Two women per week are killed by a partner / ex-partner across England and Wales.

270 women were killed by a partner / ex-partner in 2015-18. 96% of these partners were male.

This book is important for GPs to read because domestic abuse is common and leads to longstanding health issues for women, children, and men. As with other books that I have read by investigative journalists, this book is beautifully written. Robust evidence and research are interspersed between individual stories that illustrate the variety of forms that abuse can take. Jess Hill writes with compassion, kindness and understanding even though the stories are incredibly harrowing. She is clearly deeply affected and angry at the stories that she has heard and what they tell us about the nature and scale of domestic abuse.

The book lays out the evolving expert theories about domestic abuse over the decades: from the, now discredited, Freudian idea of female masochism, through learned helplessness, Gottman and Jacobson’s ‘love lab’ categorisations of abusers, shame, The Patriarchy and the modern understanding of coercive control, which can involve no physical violence at all.

Robust evidence and research are interspersed between individual stories that illustrate the variety of forms that abuse can take.

Hill describes female intimate abuse in detail to acknowledge that men can be victims as well, although male victims are still more likely to have a male perpetrator. It is important that there are specific services to help men in these situations. However, this book is unambiguous in identifying (with evidence) that most domestic abuse involves a male perpetrator and a female victim / survivor. Hill goes on to clarify a point that often frustrates me about the oft quoted “1 in 3 victims is male” by interrogating the flawed evidence that is used back up that statistic. She concludes that domestic abuse IS largely a male crime.

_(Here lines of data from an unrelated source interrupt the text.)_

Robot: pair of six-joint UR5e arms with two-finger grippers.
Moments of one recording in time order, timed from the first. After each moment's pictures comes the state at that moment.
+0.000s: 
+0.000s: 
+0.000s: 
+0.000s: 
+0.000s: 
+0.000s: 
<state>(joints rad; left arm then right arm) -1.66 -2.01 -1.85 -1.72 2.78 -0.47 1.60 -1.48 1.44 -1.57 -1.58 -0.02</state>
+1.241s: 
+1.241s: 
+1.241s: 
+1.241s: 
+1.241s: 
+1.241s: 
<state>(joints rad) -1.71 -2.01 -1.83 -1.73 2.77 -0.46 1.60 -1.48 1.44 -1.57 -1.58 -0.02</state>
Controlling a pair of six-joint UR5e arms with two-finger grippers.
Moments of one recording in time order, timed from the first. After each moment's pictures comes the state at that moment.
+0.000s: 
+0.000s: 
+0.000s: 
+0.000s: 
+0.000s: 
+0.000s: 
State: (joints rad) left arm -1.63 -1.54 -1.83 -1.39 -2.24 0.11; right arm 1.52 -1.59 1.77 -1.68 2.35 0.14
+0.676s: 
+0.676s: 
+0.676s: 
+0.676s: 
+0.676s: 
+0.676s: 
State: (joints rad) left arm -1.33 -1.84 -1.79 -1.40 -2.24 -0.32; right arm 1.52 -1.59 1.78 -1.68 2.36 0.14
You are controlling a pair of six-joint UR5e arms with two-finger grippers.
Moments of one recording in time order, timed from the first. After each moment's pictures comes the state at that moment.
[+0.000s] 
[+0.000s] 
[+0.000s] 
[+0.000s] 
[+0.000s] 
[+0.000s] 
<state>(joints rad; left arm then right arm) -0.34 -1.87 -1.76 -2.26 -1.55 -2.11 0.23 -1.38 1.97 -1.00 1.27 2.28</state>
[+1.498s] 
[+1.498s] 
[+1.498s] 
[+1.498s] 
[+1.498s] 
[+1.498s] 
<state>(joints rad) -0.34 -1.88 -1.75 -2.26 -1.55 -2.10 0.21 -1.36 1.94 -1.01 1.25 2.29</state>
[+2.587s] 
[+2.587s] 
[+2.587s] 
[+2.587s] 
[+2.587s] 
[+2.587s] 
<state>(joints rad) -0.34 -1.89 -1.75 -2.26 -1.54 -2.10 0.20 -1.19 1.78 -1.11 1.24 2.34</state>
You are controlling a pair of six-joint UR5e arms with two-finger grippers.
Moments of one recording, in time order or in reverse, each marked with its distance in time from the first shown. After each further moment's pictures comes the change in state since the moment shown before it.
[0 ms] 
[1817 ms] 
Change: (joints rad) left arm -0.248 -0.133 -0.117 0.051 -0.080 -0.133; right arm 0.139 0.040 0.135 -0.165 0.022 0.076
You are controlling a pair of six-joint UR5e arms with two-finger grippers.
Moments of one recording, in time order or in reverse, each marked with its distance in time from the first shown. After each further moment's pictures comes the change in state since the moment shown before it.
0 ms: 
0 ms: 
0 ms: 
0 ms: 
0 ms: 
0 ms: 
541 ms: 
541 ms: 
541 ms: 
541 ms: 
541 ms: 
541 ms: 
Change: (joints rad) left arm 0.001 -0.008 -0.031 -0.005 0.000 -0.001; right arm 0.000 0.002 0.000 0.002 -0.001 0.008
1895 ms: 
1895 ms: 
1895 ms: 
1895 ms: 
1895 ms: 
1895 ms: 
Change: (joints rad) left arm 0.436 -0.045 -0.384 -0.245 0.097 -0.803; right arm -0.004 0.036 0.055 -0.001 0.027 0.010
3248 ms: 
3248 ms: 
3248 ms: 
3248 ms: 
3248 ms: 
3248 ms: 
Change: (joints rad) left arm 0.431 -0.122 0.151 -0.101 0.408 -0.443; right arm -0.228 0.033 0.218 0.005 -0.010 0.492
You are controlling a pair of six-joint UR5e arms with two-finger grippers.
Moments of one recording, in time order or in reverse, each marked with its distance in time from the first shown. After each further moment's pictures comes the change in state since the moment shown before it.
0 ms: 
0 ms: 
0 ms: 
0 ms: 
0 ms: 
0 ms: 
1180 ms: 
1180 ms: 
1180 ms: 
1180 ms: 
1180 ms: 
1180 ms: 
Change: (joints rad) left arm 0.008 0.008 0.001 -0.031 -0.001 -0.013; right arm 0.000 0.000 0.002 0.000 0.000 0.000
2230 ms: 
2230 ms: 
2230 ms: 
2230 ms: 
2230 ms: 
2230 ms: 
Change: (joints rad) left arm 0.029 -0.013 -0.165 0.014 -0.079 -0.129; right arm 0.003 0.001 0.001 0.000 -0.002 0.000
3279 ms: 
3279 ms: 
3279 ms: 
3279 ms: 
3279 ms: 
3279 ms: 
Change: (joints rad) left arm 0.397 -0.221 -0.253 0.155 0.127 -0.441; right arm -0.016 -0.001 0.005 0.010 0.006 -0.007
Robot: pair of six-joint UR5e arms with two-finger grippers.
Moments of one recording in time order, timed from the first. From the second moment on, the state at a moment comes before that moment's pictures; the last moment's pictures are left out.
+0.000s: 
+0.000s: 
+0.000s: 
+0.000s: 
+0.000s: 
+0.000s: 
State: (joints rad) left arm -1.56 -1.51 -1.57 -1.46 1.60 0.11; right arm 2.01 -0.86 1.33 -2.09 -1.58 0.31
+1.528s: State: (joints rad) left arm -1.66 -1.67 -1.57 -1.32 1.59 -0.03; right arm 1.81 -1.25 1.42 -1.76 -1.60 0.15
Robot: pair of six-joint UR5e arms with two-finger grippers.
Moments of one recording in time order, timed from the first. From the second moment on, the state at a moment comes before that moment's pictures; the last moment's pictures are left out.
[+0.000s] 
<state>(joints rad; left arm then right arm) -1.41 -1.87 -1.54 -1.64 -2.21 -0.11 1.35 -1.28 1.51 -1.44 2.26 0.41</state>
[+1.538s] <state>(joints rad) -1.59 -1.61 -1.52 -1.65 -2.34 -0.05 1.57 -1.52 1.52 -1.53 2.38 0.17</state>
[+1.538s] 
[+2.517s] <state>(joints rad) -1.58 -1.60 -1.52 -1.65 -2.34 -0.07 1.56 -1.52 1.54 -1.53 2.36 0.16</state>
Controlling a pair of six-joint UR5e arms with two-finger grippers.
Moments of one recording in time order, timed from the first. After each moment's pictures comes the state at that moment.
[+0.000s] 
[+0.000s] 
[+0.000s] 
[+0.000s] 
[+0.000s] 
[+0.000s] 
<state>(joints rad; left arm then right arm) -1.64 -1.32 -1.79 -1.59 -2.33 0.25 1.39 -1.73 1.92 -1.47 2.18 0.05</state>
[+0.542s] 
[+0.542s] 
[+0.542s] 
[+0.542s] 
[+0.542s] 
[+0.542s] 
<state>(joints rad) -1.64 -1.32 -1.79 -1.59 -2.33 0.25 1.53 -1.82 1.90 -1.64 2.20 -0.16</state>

The book shifts the focus from “Why does she keep going back to him?” to, more importantly, “Why does he keep doing it?”. I think it is unusual to explore the reasons behind the violent men’s thinking. Her investigations lead her to meet reformed perpetrators and the leaders of innovative behaviour change programmes to help men reform their relationships. Understanding shame and the societal and hierarchical factors behind why men abuse their partners is important if we want to prevent future domestic abuse.

She describes what I have seen referred to in other literature as Toxic Masculinity: “Men have been sold a lie. They were brought up to believe that, as long as they obeyed the rules of masculinity, they would be rewarded with power and privilege, limited only by how hard they are willing to work for it.” This old belief is failing men as well as the women who are abused because of it.

I will leave you with Jess Hill’s quote of Margaret Atwood: “Men are afraid that women will laugh at them, and women are afraid that men will kill them.”

Featured book: See What You Made Me Do: Power, Control and Domestic Abuse by Jess Hill, C Hurst & Co Publishers Ltd, 2020, 448 pages, ISBN 978-1-78738-826-0 £12.99 paperback.